For those who enjoy the creamy supple texture of Brie and the nutty earthy taste of Salers, Saint-Nectaire is a must-try. Coming from the Auvergne, the same region of France as Salers, it combines the best of both cheeses, but the experience of eating it is like savoring a particularly rich smooth peanut butter and drinking a glass of rich, flavorful raw cow's milk.

This cow's-milk cheese is made from the milk of the renowned Salers cows that graze at an altitude of 3,000 feet. Similar to the cheese Salers, the rich soil consists of volcanic ash (hence, lots of minerals) and imparts a distinct flavor on Saint-Nectaire.

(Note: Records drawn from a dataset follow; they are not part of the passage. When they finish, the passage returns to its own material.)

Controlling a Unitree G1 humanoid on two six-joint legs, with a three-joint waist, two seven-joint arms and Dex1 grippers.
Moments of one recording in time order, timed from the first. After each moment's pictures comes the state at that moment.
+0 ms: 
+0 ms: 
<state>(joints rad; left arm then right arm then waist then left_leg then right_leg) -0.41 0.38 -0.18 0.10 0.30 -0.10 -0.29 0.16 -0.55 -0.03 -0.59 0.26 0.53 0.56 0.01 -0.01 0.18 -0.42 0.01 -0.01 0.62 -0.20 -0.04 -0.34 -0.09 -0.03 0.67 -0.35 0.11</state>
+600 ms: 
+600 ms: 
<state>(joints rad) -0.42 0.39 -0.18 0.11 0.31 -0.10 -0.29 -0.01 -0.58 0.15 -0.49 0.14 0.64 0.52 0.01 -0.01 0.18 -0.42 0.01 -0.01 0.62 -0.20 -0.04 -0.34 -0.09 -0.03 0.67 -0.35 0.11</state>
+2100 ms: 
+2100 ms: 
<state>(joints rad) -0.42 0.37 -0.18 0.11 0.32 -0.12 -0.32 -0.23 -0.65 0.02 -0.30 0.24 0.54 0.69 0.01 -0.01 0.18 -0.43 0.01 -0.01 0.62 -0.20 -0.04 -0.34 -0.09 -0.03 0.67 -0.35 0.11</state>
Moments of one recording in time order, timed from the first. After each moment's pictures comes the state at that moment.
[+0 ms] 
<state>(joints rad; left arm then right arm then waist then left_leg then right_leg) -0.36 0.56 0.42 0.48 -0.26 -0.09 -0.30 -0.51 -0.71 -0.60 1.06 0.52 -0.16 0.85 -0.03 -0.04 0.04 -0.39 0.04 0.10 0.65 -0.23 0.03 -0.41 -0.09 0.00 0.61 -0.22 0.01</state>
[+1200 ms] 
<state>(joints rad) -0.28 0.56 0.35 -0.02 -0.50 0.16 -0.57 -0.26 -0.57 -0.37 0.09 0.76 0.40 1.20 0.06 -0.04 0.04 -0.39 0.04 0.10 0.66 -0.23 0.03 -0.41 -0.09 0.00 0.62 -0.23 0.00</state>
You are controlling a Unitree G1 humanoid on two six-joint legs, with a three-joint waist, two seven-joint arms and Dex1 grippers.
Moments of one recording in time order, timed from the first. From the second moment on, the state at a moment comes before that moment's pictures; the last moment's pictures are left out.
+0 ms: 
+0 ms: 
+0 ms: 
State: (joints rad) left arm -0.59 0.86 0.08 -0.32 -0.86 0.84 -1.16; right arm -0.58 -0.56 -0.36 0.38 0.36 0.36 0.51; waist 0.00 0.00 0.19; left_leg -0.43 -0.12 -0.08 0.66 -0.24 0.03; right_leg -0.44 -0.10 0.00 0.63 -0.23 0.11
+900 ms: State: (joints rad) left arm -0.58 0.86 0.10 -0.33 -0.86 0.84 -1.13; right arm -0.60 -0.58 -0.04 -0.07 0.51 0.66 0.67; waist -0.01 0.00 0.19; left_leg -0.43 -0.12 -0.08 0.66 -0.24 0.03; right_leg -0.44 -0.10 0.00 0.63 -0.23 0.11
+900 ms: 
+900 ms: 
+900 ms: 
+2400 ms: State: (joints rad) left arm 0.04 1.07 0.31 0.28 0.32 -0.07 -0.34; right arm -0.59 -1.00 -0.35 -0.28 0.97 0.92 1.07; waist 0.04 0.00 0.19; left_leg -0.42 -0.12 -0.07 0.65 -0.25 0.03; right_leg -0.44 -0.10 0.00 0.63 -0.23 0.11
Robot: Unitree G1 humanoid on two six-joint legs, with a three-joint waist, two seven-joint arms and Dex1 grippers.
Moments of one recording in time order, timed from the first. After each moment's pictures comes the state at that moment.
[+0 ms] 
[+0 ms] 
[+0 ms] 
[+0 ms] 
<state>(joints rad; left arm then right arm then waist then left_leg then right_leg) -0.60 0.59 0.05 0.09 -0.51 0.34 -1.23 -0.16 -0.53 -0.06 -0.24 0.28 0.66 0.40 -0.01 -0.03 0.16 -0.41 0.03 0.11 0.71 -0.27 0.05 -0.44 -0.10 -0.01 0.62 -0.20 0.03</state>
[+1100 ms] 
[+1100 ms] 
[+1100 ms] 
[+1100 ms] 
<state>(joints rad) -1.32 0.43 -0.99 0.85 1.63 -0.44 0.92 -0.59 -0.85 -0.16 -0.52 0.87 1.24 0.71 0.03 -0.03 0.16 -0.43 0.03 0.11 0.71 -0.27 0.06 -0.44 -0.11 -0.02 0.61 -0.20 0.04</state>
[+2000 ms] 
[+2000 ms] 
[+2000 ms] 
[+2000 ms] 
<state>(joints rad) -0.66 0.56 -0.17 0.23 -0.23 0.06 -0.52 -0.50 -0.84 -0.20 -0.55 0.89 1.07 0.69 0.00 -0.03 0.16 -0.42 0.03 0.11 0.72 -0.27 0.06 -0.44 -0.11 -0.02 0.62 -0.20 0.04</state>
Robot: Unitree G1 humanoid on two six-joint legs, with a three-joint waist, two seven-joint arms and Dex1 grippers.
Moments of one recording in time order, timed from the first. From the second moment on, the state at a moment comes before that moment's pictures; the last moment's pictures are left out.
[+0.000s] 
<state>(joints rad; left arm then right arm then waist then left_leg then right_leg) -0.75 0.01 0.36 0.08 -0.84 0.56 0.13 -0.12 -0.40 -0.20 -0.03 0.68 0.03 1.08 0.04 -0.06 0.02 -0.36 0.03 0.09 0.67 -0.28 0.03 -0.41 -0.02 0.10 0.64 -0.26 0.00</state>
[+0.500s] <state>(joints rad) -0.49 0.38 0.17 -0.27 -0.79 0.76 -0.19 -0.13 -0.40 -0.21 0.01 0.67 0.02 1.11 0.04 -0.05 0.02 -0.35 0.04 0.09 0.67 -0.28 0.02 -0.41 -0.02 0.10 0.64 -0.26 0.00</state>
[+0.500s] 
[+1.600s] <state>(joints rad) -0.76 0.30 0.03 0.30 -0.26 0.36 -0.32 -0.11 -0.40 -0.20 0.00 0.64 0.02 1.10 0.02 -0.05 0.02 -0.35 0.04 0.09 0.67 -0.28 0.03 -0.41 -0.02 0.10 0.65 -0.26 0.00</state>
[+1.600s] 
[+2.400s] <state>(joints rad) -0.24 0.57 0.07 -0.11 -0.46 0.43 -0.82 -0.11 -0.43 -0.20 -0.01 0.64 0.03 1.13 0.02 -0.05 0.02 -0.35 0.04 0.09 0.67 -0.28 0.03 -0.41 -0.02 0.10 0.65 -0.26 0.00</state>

However, unlike Salers, Saint-Nectaire has an unctuous consistency, similar to Brie, and a one-of-a-kind exquisite light-brown-grayish rind with, at times, white, yellow and red molds. It can have either a washed rind or a natural rind. The different molds, intentionally brought out by the affineur, create the cheese's distinct rustic appearance and earthy floral taste. As far back as the Middle Ages, cheesemakers have been aging Saint-Nectaire on rye mats in tunnels and caves that run through the Auvergne.

In Paris, different fromageries pride themselves on carrying wheels of Saint-Nectaire from affineurs, like Xavier Morin. "The specific flora and microorganisms [bacteria] in the ancient tunnels of Aurillac produce Xavier's grassy nutty Saint-Nectaire," says Nicole Barthélémy from Fromagerie Barthélémy at 51, rue de Grenelle in Paris. In other words, it's not just the work of the affineur that produces the flavor, but also the natural environment where the cheese is being aged.

As with many cheeses, like Vacherin Mont D'Or, Saint-Nectaire was popularized and became an essential part of the family of French cheeses thanks to Parisian cheese shops. During the 17th century, Henri de Senecterre, a court officer under the "Sun King," Louis XIV, brought many traditional foods -- including Saint-Nectaire -- from his native region to Paris. The cheese's name pays tribute to its 17th-century promoter.

Although there is less variety in the U.S., excellent Saint-Nectaire can be purchased online from both Murray's cheese catalog and Artisanal. The taste buds will definitely delight in the complicated blend of flavor and texture. If France's absolutist "Sun King" approved, so should we!